In fact, the search for biological answers to questions of ethics represents a confusion between what Kant considered to be two quite distinct categories. It is driven by the ideology of scientism, the belief that the methods and insights of the natural sciences will account for all aspects of human activity. Such a belief underlies the equivocal terminology used by many sociobiologists, as well as some of their unwarranted suppositions and extrapolations from animal to human behaviour.

(Francois Jacob. The Possible and the Actual. 1982)

Christian Creationism may not be so much an objection to the idea of evolution itself, but to the ethical consequences of accepting the Darwinian idea of evolution by competitive exclusion. Rather than accept the all-too-obvious moral consequences of this version of evolution, some Christians have preferred to throw out the whole idea of evolution, lock, stock, and barrel.

Conclusion

Some 150 years on, the Darwinian struggle for existence still has its adherents. For them, life is the war of all against all, and some of them have fully adopted its competitive imperative. Others, while accepting the Darwinian struggle, have exempted human life from this struggle.

But, more recently, a reproductive imperative has begun to edge out the competitive imperative. Once reproduction becomes the central imperative of life, the moral problem of Darwinian competition simply fades away.

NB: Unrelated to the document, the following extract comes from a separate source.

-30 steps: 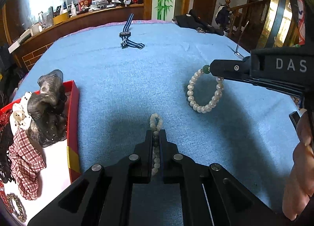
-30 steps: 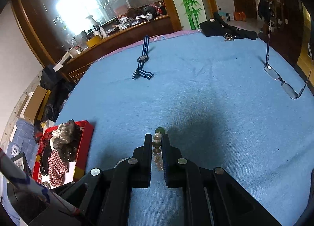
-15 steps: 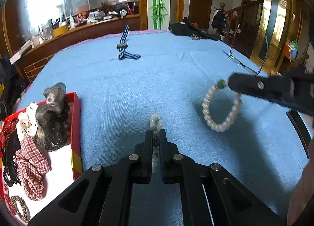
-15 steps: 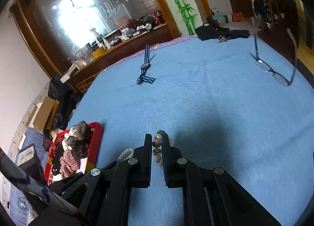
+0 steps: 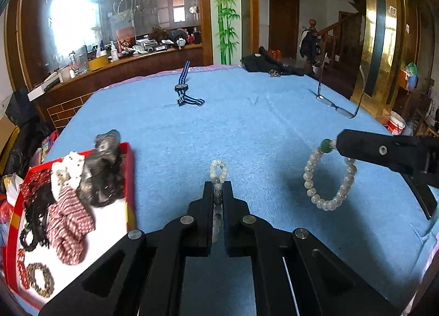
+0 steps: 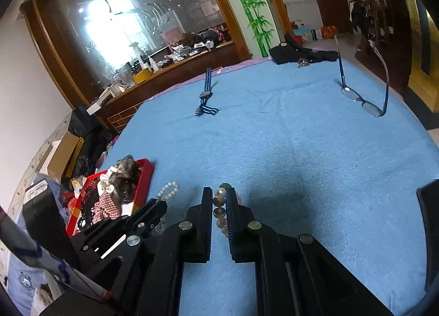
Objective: Organize jewelry
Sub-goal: 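Carry the pearl strand and pearl bracelet over the tray with both tools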
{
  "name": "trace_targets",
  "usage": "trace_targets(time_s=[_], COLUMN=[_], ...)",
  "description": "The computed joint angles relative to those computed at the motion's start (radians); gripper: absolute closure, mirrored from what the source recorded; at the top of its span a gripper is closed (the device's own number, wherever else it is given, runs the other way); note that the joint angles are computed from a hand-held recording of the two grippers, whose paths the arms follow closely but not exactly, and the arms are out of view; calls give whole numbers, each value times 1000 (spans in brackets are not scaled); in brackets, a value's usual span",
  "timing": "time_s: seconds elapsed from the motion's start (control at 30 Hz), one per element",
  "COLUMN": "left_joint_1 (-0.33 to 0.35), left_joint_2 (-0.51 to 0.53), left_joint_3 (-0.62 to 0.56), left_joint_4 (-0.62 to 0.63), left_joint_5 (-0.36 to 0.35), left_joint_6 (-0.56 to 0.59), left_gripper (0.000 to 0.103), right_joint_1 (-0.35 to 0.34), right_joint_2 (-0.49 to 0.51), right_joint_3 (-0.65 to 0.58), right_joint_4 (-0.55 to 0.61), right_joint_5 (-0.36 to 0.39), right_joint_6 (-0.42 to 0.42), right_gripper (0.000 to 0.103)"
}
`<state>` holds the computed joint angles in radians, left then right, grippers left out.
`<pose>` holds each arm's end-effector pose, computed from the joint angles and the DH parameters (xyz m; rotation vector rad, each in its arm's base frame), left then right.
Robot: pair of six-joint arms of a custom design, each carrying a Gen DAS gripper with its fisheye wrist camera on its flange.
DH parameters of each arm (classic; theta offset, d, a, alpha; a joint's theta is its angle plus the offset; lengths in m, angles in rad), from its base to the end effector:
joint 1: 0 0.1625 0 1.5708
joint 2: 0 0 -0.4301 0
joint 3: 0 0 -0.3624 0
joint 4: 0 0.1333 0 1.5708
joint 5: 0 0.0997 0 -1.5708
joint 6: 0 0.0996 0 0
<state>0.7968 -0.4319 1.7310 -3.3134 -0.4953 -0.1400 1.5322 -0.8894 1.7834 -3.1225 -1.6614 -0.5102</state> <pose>-0.2602 -0.5822 -0.0065 0.3964 2.1376 -1.0029 0.0996 -0.6417 0.1965 0.6009 -2.6829 0.8692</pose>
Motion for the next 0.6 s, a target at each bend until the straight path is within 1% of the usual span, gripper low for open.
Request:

This shift oddly coincides with a wider shift in social mentality. The Victorians admired mastery, strength, pugnacity, toughness and determination. Such qualities, in the late 20th Century, are not admired so highly, if at all. Sexual liberation from Victorian prudery, assisted by psychologists such as Freud, has given sex a new primacy in human life. The advocates of a reproductive imperative may thus have encountered a receptiveness to their ideas which would have been absent a century earlier.

But perhaps more generally, those scientists who see their task as describing the natural world, stating what is the case, regularly deny that it is any business of theirs, as scientists, to state what ought to be the case.